> _Assigned task_
Copy out all of the entries exactly as they appear.
─── Data for this task
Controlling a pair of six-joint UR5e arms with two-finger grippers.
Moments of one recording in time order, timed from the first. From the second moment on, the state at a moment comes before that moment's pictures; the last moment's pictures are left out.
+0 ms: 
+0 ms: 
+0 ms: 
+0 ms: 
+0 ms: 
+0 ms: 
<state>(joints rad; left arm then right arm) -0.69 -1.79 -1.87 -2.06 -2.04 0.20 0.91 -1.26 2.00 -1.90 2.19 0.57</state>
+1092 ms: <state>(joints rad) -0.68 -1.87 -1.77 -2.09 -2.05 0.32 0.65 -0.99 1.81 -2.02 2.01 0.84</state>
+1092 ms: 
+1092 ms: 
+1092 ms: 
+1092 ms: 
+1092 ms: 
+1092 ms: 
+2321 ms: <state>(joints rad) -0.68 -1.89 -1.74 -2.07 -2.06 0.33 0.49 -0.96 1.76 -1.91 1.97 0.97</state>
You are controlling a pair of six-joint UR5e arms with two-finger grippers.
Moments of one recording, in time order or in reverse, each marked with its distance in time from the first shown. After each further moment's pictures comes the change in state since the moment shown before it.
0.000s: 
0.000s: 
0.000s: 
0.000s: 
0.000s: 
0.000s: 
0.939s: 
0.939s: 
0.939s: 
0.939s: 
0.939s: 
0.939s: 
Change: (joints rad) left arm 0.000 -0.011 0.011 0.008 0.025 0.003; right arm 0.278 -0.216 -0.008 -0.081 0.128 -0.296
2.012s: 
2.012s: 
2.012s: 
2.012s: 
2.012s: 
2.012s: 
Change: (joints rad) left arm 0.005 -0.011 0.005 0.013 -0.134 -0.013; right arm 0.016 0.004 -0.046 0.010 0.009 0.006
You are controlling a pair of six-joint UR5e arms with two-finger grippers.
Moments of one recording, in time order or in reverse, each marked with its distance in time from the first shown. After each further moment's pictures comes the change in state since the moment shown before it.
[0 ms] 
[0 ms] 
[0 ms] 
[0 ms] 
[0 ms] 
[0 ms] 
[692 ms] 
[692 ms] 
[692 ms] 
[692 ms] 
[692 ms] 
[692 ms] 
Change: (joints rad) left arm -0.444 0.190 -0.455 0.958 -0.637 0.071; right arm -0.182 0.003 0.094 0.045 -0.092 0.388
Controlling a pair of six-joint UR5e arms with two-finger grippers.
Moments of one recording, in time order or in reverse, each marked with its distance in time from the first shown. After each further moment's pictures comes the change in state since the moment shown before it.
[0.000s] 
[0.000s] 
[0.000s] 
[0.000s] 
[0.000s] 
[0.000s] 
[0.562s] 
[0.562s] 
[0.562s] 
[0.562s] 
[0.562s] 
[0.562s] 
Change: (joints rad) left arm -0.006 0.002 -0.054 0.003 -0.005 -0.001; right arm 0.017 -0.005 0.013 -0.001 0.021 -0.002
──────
> _Solution for this problem_
Controlling a pair of six-joint UR5e arms with two-finger grippers.
Moments of one recording in time order, timed from the first. From the second moment on, the state at a moment comes before that moment's pictures; the last moment's pictures are left out.
+0 ms: 
+0 ms: 
+0 ms: 
+0 ms: 
+0 ms: 
+0 ms: 
<state>(joints rad; left arm then right arm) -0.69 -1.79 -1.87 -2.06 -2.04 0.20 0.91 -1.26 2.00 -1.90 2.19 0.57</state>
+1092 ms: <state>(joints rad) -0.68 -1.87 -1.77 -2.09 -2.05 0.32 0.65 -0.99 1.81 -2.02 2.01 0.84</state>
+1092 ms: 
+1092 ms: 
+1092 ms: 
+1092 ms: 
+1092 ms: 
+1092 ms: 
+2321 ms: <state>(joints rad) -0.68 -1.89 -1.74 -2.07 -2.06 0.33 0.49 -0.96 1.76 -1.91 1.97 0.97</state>
You are controlling a pair of six-joint UR5e arms with two-finger grippers.
Moments of one recording, in time order or in reverse, each marked with its distance in time from the first shown. After each further moment's pictures comes the change in state since the moment shown before it.
0.000s: 
0.000s: 
0.000s: 
0.000s: 
0.000s: 
0.000s: 
0.939s: 
0.939s: 
0.939s: 
0.939s: 
0.939s: 
0.939s: 
Change: (joints rad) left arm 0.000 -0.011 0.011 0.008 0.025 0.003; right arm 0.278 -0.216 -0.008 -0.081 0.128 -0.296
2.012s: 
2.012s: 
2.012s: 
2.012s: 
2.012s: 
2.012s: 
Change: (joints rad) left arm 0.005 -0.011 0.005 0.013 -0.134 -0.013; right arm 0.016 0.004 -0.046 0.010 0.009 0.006
You are controlling a pair of six-joint UR5e arms with two-finger grippers.
Moments of one recording, in time order or in reverse, each marked with its distance in time from the first shown. After each further moment's pictures comes the change in state since the moment shown before it.
[0 ms] 
[0 ms] 
[0 ms] 
[0 ms] 
[0 ms] 
[0 ms] 
[692 ms] 
[692 ms] 
[692 ms] 
[692 ms] 
[692 ms] 
[692 ms] 
Change: (joints rad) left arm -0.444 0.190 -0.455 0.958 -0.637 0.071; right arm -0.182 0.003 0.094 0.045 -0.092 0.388
Controlling a pair of six-joint UR5e arms with two-finger grippers.
Moments of one recording, in time order or in reverse, each marked with its distance in time from the first shown. After each further moment's pictures comes the change in state since the moment shown before it.
[0.000s] 
[0.000s] 
[0.000s] 
[0.000s] 
[0.000s] 
[0.000s] 
[0.562s] 
[0.562s] 
[0.562s] 
[0.562s] 
[0.562s] 
[0.562s] 
Change: (joints rad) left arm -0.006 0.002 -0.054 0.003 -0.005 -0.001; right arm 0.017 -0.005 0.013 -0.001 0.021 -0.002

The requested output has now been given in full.